Dataset entries -
========

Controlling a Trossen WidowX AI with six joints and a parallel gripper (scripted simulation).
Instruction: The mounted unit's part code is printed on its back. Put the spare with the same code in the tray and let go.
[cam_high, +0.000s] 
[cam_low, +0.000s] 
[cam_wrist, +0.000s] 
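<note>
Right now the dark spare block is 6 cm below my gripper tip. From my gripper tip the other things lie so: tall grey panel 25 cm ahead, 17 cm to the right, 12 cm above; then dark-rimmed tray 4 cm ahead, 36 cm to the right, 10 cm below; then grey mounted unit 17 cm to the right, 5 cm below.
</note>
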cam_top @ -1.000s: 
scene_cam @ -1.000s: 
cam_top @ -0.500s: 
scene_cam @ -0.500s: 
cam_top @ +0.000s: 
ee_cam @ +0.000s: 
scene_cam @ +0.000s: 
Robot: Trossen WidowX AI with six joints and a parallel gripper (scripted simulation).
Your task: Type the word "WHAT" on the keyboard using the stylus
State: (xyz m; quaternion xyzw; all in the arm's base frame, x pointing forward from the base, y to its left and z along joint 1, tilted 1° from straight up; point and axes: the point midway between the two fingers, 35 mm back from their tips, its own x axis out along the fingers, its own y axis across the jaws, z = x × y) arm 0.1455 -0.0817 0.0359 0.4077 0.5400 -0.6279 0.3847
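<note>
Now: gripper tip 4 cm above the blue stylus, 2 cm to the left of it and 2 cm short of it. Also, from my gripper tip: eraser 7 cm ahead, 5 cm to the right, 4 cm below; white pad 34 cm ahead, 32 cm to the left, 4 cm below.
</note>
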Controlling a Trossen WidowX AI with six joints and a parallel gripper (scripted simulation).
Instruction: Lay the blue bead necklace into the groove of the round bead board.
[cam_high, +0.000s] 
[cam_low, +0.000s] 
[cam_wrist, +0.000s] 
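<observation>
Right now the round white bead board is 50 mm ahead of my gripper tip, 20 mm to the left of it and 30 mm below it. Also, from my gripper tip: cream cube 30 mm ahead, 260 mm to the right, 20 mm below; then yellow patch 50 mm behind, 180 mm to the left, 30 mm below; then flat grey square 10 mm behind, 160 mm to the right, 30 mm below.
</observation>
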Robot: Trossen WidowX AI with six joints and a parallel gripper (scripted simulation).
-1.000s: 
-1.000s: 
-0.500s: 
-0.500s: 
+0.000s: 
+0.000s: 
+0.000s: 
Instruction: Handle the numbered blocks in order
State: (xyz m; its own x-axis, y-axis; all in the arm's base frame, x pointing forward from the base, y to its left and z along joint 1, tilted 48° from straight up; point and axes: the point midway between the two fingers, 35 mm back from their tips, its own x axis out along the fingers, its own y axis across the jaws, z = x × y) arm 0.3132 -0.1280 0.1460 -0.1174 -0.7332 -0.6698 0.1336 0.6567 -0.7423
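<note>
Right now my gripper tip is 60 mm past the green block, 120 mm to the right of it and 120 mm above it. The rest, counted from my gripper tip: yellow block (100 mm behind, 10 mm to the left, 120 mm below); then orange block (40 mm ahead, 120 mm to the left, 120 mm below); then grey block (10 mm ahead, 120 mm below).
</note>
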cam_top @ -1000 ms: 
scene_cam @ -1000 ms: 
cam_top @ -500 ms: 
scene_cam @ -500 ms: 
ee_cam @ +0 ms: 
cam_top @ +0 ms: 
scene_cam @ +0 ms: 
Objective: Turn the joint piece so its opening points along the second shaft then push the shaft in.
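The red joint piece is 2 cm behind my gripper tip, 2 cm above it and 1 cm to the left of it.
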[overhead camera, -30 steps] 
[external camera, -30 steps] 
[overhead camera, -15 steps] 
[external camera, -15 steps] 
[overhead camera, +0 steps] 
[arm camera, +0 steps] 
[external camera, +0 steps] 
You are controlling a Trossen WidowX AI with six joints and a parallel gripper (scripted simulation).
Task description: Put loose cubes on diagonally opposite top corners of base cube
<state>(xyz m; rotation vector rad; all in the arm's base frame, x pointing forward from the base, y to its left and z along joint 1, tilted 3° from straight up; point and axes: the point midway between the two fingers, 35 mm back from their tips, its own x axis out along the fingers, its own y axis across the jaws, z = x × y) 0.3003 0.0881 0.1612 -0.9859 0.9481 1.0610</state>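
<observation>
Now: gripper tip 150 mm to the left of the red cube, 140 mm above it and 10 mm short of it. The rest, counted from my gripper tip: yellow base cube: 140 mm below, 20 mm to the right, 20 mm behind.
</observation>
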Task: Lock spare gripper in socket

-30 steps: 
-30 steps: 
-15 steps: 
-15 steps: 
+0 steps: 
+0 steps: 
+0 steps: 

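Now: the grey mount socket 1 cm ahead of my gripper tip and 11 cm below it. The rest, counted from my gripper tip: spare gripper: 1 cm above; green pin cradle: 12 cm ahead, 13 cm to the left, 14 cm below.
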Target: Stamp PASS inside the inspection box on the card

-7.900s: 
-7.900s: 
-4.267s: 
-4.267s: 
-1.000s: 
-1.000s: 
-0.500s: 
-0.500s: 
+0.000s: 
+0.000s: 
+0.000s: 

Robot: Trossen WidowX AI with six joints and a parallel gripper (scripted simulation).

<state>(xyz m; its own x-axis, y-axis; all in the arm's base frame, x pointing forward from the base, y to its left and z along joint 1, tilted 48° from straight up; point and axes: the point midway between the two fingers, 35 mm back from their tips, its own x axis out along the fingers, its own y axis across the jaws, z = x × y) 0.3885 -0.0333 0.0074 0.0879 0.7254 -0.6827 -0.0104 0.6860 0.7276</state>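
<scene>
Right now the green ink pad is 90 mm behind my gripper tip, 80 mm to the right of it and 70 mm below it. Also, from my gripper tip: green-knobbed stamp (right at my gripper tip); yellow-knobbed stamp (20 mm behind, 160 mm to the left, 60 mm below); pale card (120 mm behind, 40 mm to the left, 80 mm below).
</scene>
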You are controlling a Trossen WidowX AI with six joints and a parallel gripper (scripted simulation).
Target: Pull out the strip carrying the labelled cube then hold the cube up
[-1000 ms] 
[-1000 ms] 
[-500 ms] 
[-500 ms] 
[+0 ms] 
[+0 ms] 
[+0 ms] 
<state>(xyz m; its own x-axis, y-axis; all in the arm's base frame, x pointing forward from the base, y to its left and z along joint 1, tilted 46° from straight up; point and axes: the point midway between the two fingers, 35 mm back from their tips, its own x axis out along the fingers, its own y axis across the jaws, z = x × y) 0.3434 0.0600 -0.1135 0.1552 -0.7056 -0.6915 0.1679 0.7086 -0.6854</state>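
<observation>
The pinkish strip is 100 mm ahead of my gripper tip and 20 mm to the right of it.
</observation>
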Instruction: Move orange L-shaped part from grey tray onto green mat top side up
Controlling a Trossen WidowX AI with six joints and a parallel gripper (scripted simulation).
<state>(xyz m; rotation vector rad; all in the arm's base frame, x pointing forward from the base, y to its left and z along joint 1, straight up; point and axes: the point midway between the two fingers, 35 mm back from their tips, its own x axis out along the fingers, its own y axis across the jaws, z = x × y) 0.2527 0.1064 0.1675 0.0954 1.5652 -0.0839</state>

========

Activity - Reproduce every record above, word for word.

Answer to the exercise -
Controlling a Trossen WidowX AI with six joints and a parallel gripper (scripted simulation).
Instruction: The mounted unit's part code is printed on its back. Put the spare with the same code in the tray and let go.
[cam_high, +0.000s] 
[cam_low, +0.000s] 
[cam_wrist, +0.000s] 
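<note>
Right now the dark spare block is 6 cm below my gripper tip. From my gripper tip the other things lie so: tall grey panel 25 cm ahead, 17 cm to the right, 12 cm above; then dark-rimmed tray 4 cm ahead, 36 cm to the right, 10 cm below; then grey mounted unit 17 cm to the right, 5 cm below.
</note>
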cam_top @ -1.000s: 
scene_cam @ -1.000s: 
cam_top @ -0.500s: 
scene_cam @ -0.500s: 
cam_top @ +0.000s: 
ee_cam @ +0.000s: 
scene_cam @ +0.000s: 
Robot: Trossen WidowX AI with six joints and a parallel gripper (scripted simulation).
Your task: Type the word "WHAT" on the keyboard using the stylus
State: (xyz m; quaternion xyzw; all in the arm's base frame, x pointing forward from the base, y to its left and z along joint 1, tilted 1° from straight up; point and axes: the point midway between the two fingers, 35 mm back from their tips, its own x axis out along the fingers, its own y axis across the jaws, z = x × y) arm 0.1455 -0.0817 0.0359 0.4077 0.5400 -0.6279 0.3847
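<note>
Now: gripper tip 4 cm above the blue stylus, 2 cm to the left of it and 2 cm short of it. Also, from my gripper tip: eraser 7 cm ahead, 5 cm to the right, 4 cm below; white pad 34 cm ahead, 32 cm to the left, 4 cm below.
</note>
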Controlling a Trossen WidowX AI with six joints and a parallel gripper (scripted simulation).
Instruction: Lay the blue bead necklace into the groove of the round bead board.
[cam_high, +0.000s] 
[cam_low, +0.000s] 
[cam_wrist, +0.000s] 
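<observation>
Right now the round white bead board is 50 mm ahead of my gripper tip, 20 mm to the left of it and 30 mm below it. Also, from my gripper tip: cream cube 30 mm ahead, 260 mm to the right, 20 mm below; then yellow patch 50 mm behind, 180 mm to the left, 30 mm below; then flat grey square 10 mm behind, 160 mm to the right, 30 mm below.
</observation>
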Robot: Trossen WidowX AI with six joints and a parallel gripper (scripted simulation).
-1.000s: 
-1.000s: 
-0.500s: 
-0.500s: 
+0.000s: 
+0.000s: 
+0.000s: 
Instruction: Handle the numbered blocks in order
State: (xyz m; its own x-axis, y-axis; all in the arm's base frame, x pointing forward from the base, y to its left and z along joint 1, tilted 48° from straight up; point and axes: the point midway between the two fingers, 35 mm back from their tips, its own x axis out along the fingers, its own y axis across the jaws, z = x × y) arm 0.3132 -0.1280 0.1460 -0.1174 -0.7332 -0.6698 0.1336 0.6567 -0.7423
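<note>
Right now my gripper tip is 60 mm past the green block, 120 mm to the right of it and 120 mm above it. The rest, counted from my gripper tip: yellow block (100 mm behind, 10 mm to the left, 120 mm below); then orange block (40 mm ahead, 120 mm to the left, 120 mm below); then grey block (10 mm ahead, 120 mm below).
</note>
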cam_top @ -1000 ms: 
scene_cam @ -1000 ms: 
cam_top @ -500 ms: 
scene_cam @ -500 ms: 
ee_cam @ +0 ms: 
cam_top @ +0 ms: 
scene_cam @ +0 ms: 
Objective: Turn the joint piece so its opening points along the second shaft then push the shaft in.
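The red joint piece is 2 cm behind my gripper tip, 2 cm above it and 1 cm to the left of it.
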[overhead camera, -30 steps] 
[external camera, -30 steps] 
[overhead camera, -15 steps] 
[external camera, -15 steps] 
[overhead camera, +0 steps] 
[arm camera, +0 steps] 
[external camera, +0 steps] 
You are controlling a Trossen WidowX AI with six joints and a parallel gripper (scripted simulation).
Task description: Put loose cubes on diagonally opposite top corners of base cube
<state>(xyz m; rotation vector rad; all in the arm's base frame, x pointing forward from the base, y to its left and z along joint 1, tilted 3° from straight up; point and axes: the point midway between the two fingers, 35 mm back from their tips, its own x axis out along the fingers, its own y axis across the jaws, z = x × y) 0.3003 0.0881 0.1612 -0.9859 0.9481 1.0610</state>
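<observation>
Now: gripper tip 150 mm to the left of the red cube, 140 mm above it and 10 mm short of it. The rest, counted from my gripper tip: yellow base cube: 140 mm below, 20 mm to the right, 20 mm behind.
</observation>
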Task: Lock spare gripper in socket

-30 steps: 
-30 steps: 
-15 steps: 
-15 steps: 
+0 steps: 
+0 steps: 
+0 steps: 

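Now: the grey mount socket 1 cm ahead of my gripper tip and 11 cm below it. The rest, counted from my gripper tip: spare gripper: 1 cm above; green pin cradle: 12 cm ahead, 13 cm to the left, 14 cm below.
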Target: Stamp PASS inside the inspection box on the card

-7.900s: 
-7.900s: 
-4.267s: 
-4.267s: 
-1.000s: 
-1.000s: 
-0.500s: 
-0.500s: 
+0.000s: 
+0.000s: 
+0.000s: 

Robot: Trossen WidowX AI with six joints and a parallel gripper (scripted simulation).

<state>(xyz m; its own x-axis, y-axis; all in the arm's base frame, x pointing forward from the base, y to its left and z along joint 1, tilted 48° from straight up; point and axes: the point midway between the two fingers, 35 mm back from their tips, its own x axis out along the fingers, its own y axis across the jaws, z = x × y) 0.3885 -0.0333 0.0074 0.0879 0.7254 -0.6827 -0.0104 0.6860 0.7276</state>
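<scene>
Right now the green ink pad is 90 mm behind my gripper tip, 80 mm to the right of it and 70 mm below it. Also, from my gripper tip: green-knobbed stamp (right at my gripper tip); yellow-knobbed stamp (20 mm behind, 160 mm to the left, 60 mm below); pale card (120 mm behind, 40 mm to the left, 80 mm below).
</scene>
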You are controlling a Trossen WidowX AI with six joints and a parallel gripper (scripted simulation).
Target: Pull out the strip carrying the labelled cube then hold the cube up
[-1000 ms] 
[-1000 ms] 
[-500 ms] 
[-500 ms] 
[+0 ms] 
[+0 ms] 
[+0 ms] 
<state>(xyz m; its own x-axis, y-axis; all in the arm's base frame, x pointing forward from the base, y to its left and z along joint 1, tilted 46° from straight up; point and axes: the point midway between the two fingers, 35 mm back from their tips, its own x axis out along the fingers, its own y axis across the jaws, z = x × y) 0.3434 0.0600 -0.1135 0.1552 -0.7056 -0.6915 0.1679 0.7086 -0.6854</state>
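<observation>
The pinkish strip is 100 mm ahead of my gripper tip and 20 mm to the right of it.
</observation>
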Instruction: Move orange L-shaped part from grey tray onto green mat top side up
Controlling a Trossen WidowX AI with six joints and a parallel gripper (scripted simulation).
<state>(xyz m; rotation vector rad; all in the arm's base frame, x pointing forward from the base, y to its left and z along joint 1, straight up; point and axes: the point midway between the two fingers, 35 mm back from their tips, its own x axis out along the fingers, its own y axis across the jaws, z = x × y) 0.2527 0.1064 0.1675 0.0954 1.5652 -0.0839</state>

The exercise contains no remaining tasks.